HUMANIZAR AL CONSUMIDOR


Con todo hoy abunda la crítica despiadada contra lo que se denominaa manipulación de los medios de comunicación. El periodista se ha demonizado. Se le acusa de que “sólo piensa en vender noti­cias, caiga quien caiga” o de que “lo hace para conveniencia de al­guien”. Estas afirmaciones tienen su fondo de verdad. Pero me remi­to a una comparación: La lectura contrastada de periódicos durante el franquismo y hoy día. Entonces no había apenas diferencia entre leer el Abc, el Ya o el Arriba, si no era en la ubicación de las noticias o el estilo de su redacción. Hoy la diferencia entre los diversos me­dios no sólo permite la elección, sino el contraste de pareceres. Exi­ge, es evidente, una labor más com­pleja por parte del consumidor, que no puede resignarse a seguir la pro­gramación de una sola emisora o leer un solo periódico, por muy afín que le sea, sino que debe recabar más y diversas informaciones para formularse su propio juicio.

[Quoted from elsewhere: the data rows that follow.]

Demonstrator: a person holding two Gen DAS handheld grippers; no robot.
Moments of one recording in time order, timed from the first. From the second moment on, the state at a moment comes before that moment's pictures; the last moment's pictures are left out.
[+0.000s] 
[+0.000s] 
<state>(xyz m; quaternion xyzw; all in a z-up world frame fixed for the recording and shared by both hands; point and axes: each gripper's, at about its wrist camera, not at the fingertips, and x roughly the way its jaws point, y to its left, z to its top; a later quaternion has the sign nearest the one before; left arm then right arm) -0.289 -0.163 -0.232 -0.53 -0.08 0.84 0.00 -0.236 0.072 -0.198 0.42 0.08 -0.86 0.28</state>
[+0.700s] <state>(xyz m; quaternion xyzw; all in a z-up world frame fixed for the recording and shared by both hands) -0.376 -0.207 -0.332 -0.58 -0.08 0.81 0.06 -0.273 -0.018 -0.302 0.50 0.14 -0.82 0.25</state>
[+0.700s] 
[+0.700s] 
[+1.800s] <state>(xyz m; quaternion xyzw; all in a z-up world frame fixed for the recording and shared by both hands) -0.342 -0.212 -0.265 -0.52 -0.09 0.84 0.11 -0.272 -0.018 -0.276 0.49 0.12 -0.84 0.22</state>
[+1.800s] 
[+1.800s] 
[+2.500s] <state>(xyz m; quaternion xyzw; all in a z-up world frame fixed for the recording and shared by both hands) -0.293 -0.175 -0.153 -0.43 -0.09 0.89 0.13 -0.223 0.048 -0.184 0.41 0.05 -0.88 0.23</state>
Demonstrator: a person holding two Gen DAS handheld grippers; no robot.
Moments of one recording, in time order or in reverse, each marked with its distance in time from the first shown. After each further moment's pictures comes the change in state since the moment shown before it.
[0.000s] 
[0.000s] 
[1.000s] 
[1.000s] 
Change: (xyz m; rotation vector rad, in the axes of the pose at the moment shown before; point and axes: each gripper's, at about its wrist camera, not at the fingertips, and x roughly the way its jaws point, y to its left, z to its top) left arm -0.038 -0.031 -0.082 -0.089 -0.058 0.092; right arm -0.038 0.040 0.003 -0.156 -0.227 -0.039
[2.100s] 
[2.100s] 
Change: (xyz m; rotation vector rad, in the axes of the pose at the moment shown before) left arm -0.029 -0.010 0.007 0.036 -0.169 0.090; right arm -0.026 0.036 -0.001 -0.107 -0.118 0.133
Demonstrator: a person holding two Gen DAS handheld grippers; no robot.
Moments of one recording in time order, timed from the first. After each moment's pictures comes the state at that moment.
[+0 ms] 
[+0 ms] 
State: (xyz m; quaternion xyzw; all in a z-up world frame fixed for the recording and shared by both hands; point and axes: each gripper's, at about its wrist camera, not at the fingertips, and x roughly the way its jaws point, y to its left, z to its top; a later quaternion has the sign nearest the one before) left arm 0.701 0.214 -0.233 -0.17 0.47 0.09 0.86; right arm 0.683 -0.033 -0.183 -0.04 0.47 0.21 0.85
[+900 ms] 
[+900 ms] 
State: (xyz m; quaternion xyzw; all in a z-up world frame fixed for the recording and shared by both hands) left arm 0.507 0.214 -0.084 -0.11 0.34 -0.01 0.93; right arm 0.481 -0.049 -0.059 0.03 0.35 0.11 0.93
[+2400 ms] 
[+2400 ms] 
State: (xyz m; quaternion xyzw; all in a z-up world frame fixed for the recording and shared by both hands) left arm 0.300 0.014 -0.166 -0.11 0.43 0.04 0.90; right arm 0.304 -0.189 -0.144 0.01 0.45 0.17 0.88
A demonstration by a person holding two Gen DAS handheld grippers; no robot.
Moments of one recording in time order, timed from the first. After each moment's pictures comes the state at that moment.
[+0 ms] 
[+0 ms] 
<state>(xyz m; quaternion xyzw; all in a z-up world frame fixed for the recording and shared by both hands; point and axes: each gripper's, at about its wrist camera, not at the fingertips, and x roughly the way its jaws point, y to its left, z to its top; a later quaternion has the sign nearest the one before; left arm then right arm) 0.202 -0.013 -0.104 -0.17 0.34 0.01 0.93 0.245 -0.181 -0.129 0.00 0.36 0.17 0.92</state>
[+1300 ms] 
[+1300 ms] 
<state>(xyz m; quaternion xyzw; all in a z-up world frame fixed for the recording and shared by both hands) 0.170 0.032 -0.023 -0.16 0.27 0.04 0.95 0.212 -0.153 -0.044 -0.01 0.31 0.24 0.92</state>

En este sentido el peligro ac­tual es más la indigestión, que im­pide asimilar tan diversos alimen­tos, que la creación de opiniones desde arriba. El riesgo procede más del mundo de los sentidos que de la razón. Son más impactantes las imágenes violentas, superficia­les o entontecedoras de las series o los concursos de televisión, que acaban con la posibilidad de pen­sar, que los debates o la comunica­ción de noticias que crean opinión. Es más dañino para la sociedad y para los jóvenes que se la destruya con subproductos que socavan la sensibilidad y determinan comporta­mientos subconscientes que incluso una opinión teledirigida que al menos permita un rechazo en frío, cerebral y consciente.


De cara a la for­mación de los jóve­nes nos interesa aquí sobre todo la actitud del receptor que reci­be ese caudal de “vida” a través de medios tecnológicos que se caracterizan, a diferencia de la lec­tura, que en general requiere un esfuerzo, en intentar someter la voluntad, a través de un potente caudal sensible.


El futuro consumidor de los me­dios de comunicación debería estar preparado para no perder el con­tacto con la vida por la indigestión de señales. Para ello se impone una necesidad imperiosa. Al igual que el codificador, tiene y debe de seleccionar entre lo seleccionado. Hay que cultivar el buen gusto y la sensibilidad para rechazar progra­mas, emisoras o mensajes que se caracterizan sistemáticamente por ofrecernos la realidad deformada y que acaban por embotar los senti­dos. O al menos contrastar las in­formaciones, lo que en teoría sería posible en toda sociedad democrá­tica. Digo en teoría porque los Go­biernos tienden a hacerse con el monopolio de los medios, como el reciente caso de Putin, por no citar ejemplos más cercanos.


Es cierto que no siempre puede exigirse en el comunicación difícil quehacer de la comunicación la obra perfecta o la obra de arte, que, como decía Heideg­ger, que sería una “desvelación de la verdad”. Pero se im­pone una selección que permita al es­pectador primero sa­borear y luego dige­rir el producto. Igual que no puede uno alimentarse sólo de artículos de confitería, porque se destro­zaría el estómago, se requiere una educa­ción apta para autoprepararse un menú vital en el que el-perió­dico, la radio, la televi­sión, la informática ocu­pen su lugar junto a la lectura, el ejercicio físico, la relación directa interpersonal y tantas cosas buenas de la vida. Se requiere un sentido crítico, que pasa por el co­nocimiento interpretativo de la ela­boración que realiza el consumidor. Si no, acabaríamos cayendo en el horno televisívus o el enano infor­mático, que no dejan de ser dos versiones de pequeño monstruo producto de las nuevas tecnologías.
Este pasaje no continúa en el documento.